→ How to complete this task
Every line of the data must be retyped exactly as it stands.

→ Information shown
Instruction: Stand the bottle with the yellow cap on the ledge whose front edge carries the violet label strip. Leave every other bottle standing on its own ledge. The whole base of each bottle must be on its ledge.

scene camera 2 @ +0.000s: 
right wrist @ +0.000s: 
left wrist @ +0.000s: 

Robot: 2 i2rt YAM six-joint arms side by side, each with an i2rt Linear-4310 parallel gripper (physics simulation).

→ Result
Instruction: Stand the bottle with the yellow cap on the ledge whose front edge carries the violet label strip. Leave every other bottle standing on its own ledge. The whole base of each bottle must be on its ledge.

scene camera 2 @ +0.000s: 
right wrist @ +0.000s: 
left wrist @ +0.000s: 

Robot: 2 i2rt YAM six-joint arms side by side, each with an i2rt Linear-4310 parallel gripper (physics simulation).

The answer is complete, and the exercise is done.